[Data extracted from a collection]
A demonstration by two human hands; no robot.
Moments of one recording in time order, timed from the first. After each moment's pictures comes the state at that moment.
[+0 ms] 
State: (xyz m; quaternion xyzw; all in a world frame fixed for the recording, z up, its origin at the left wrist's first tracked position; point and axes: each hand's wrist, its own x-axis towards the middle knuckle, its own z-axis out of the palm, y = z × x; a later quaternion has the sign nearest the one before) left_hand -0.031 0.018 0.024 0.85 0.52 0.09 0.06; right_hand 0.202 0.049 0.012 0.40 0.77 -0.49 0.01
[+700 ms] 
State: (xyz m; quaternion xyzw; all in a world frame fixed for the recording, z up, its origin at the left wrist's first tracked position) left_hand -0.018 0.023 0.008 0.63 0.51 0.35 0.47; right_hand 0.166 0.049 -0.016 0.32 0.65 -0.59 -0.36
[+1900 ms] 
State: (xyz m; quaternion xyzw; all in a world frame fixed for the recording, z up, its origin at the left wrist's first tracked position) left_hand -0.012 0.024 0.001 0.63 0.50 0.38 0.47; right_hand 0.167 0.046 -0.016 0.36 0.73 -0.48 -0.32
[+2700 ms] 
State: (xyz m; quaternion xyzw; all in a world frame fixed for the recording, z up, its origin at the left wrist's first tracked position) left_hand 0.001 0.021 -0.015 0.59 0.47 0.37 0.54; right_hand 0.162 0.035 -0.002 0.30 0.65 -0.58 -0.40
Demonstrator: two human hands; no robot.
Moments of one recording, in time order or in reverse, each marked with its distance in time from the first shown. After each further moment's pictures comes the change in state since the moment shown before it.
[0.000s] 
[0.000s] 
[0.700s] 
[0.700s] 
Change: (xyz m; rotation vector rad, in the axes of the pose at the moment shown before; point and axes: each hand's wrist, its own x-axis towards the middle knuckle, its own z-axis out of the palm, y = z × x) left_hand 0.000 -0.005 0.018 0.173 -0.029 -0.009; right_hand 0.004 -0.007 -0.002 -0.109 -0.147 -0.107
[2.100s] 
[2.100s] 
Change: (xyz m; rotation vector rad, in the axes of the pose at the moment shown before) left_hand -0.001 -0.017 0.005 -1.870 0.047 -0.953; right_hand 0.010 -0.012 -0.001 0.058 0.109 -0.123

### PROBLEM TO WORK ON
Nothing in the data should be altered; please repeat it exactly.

### EXERCISE RESPONSE
A demonstration by two human hands; no robot.
Moments of one recording in time order, timed from the first. After each moment's pictures comes the state at that moment.
[+0 ms] 
State: (xyz m; quaternion xyzw; all in a world frame fixed for the recording, z up, its origin at the left wrist's first tracked position; point and axes: each hand's wrist, its own x-axis towards the middle knuckle, its own z-axis out of the palm, y = z × x; a later quaternion has the sign nearest the one before) left_hand -0.031 0.018 0.024 0.85 0.52 0.09 0.06; right_hand 0.202 0.049 0.012 0.40 0.77 -0.49 0.01
[+700 ms] 
State: (xyz m; quaternion xyzw; all in a world frame fixed for the recording, z up, its origin at the left wrist's first tracked position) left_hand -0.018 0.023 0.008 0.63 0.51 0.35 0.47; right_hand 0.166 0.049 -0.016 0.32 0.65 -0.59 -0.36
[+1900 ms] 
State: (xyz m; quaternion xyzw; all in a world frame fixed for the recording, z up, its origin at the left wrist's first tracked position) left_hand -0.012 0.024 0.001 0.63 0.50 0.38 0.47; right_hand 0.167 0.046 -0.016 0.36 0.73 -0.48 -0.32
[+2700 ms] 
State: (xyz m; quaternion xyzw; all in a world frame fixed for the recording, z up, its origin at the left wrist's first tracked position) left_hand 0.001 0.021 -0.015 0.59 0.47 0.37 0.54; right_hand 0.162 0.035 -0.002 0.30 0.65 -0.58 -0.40
Demonstrator: two human hands; no robot.
Moments of one recording, in time order or in reverse, each marked with its distance in time from the first shown. After each further moment's pictures comes the change in state since the moment shown before it.
[0.000s] 
[0.000s] 
[0.700s] 
[0.700s] 
Change: (xyz m; rotation vector rad, in the axes of the pose at the moment shown before; point and axes: each hand's wrist, its own x-axis towards the middle knuckle, its own z-axis out of the palm, y = z × x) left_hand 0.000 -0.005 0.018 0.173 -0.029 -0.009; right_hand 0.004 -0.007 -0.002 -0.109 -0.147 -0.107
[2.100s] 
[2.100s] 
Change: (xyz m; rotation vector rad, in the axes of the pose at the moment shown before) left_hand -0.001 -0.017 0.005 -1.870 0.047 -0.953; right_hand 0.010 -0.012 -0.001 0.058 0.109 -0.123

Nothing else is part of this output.